This post was originally published on Distributed Python on September 14th, 2018.
Concurrency is often misunderstood and mistaken for parallelism. However, concurrency and parallelism are not the same thing. But why should you care? All you want is to make your Python application fast and responsive. Which you can achieve by distributing it across many CPUs. What difference does it make whether you call it concurrency or parallelism?
Why should you care?
Turns out, a lot actually. What happens is that you want to make your application fast, so you run it on more processors and… it gets slower. And you think: this is broken, this doesn’t make any sense. But what is broken is the understanding of concurrency and parallelism. That’s why in this blog post I’ll explain the difference between concurrency and parallelism and what’s in it for you.
Parallelism is the simultaneous execution of multiple things. These things are possibly related, possibly not. Parallelism is about doing a lot of things at once. Is is the act of running multiple computations simultaneously. Parallel computing can be of different types: bit-level, instruction-level, data and task parallelism. But it is entirely about execution.
Concurrency is the ability to deal with a lot of things at once. It is about the_composition_ of independently executing things. Concurrency is a way to structure a program by breaking it into pieces that can be executed independently. This involves structuring but also coordinating thiese pieces, which is communication. Concurrency is the act of managing and running multiple computations at the same time.
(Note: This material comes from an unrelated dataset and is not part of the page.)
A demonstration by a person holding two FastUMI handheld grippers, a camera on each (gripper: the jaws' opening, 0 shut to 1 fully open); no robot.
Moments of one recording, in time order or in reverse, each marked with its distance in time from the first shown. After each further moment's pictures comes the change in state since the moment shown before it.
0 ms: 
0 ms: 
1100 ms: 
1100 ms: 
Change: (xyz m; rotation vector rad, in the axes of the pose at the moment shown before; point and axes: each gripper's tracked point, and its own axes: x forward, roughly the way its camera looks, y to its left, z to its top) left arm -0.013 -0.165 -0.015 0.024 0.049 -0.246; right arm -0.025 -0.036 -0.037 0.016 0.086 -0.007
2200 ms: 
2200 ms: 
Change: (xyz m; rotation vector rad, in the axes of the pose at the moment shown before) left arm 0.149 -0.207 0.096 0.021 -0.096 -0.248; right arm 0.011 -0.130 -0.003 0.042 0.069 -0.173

For example, an operating system has multiple I/O devices: a keyboard driver, a mouse driver, a network driver and a screen driver. All these devices are managed by the operationg system as independent things. They are concurrent things. But they are not necessarily parallel. In fact, it does not matter. If you only have one processor, only one process can only ever run at a time. So, this is a concurrent model, but it is not necessarily parallel. It does not need to be parallel, but it is very benefical for it to be concurrent.
Concurrency is a way to structure things so that you can (maybe) run these things in parallel to do a better or faster job. But parallelism is not the goal of concurrency, the goal of concurrency is a good structure. A structure that allows you to scale.
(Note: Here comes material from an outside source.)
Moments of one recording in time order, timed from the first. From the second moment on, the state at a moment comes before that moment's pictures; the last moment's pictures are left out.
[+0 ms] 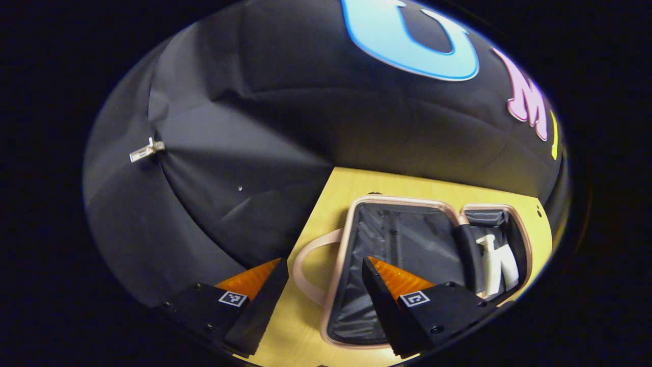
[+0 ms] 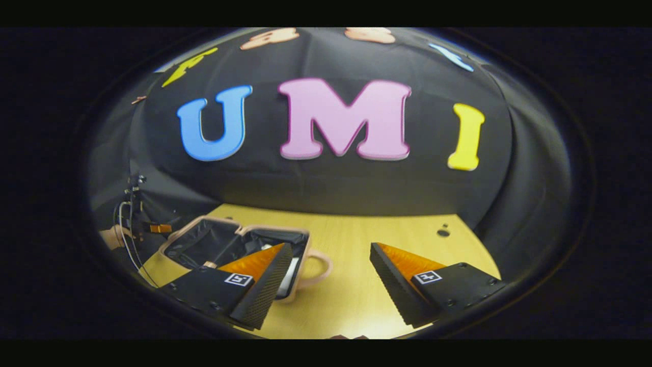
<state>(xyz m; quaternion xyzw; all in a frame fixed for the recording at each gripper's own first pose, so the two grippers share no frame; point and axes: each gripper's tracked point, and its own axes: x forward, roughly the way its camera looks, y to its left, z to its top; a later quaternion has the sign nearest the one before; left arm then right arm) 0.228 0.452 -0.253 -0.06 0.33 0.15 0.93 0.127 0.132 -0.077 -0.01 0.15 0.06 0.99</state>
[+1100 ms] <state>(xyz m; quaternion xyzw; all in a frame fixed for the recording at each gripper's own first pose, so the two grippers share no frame) 0.250 0.479 -0.351 -0.16 0.45 0.10 0.87 0.092 0.093 -0.085 -0.07 0.14 0.00 0.99</state>
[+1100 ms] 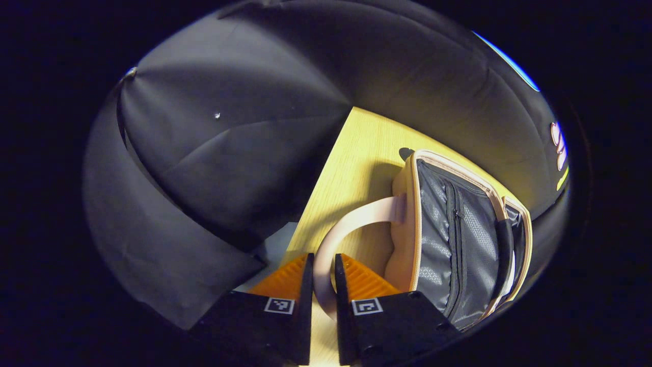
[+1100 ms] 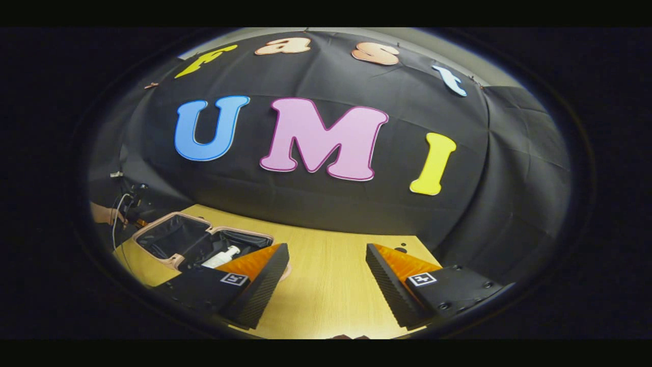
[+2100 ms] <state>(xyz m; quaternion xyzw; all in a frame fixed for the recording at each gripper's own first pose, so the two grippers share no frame) 0.252 0.287 -0.006 -0.05 0.22 -0.04 0.97 0.078 0.071 -0.070 -0.04 0.11 0.00 0.99</state>
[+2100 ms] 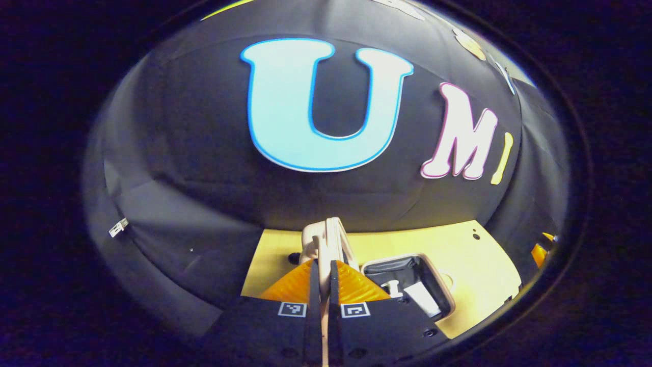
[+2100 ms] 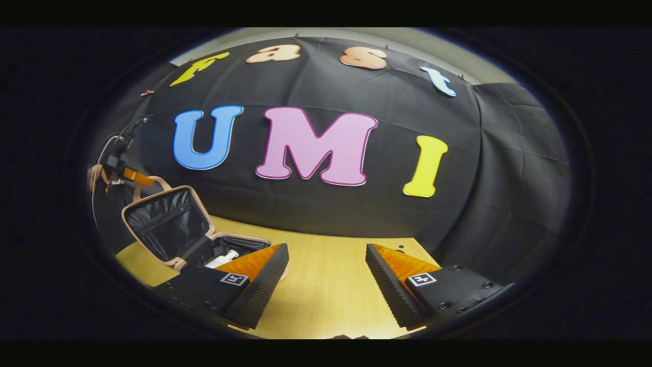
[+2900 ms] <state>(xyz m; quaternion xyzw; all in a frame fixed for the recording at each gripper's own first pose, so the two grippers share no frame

Concurrency and parallelism with Celery and Dask
An example where concurrency matters is one of my consulting projects. A hedge fund needed to fetch (a lot of) market data from an external data vendor (Bloomberg). This process would run once a day and write the data to an internal database. We broke the process down into small pieces: request the data from the Bloomberg webservice, poll the webservice at regular intervals to establish whether the data is ready for collection, collect the data, transform the data, write the data into the database. We defined the tasks in such a way that each of them can be executed independently. Which means they can run concurrently. And in order to run the entire process faster, we made it parallel by scaling up the number of workers (we used Celery). But this could not have happened without concurrency.
An example where parallel computation matters – and concurrency not – is when dealing with large Pandas datasets in a Jupyter notebook. If your datasets are so large that they do not fit into your computer’s memory, you can solve that problem by parallelising the dataset across a cluster of machines. In this case, you want data parallelism. Concurrency does not matter. And this is a textbook example for Dask.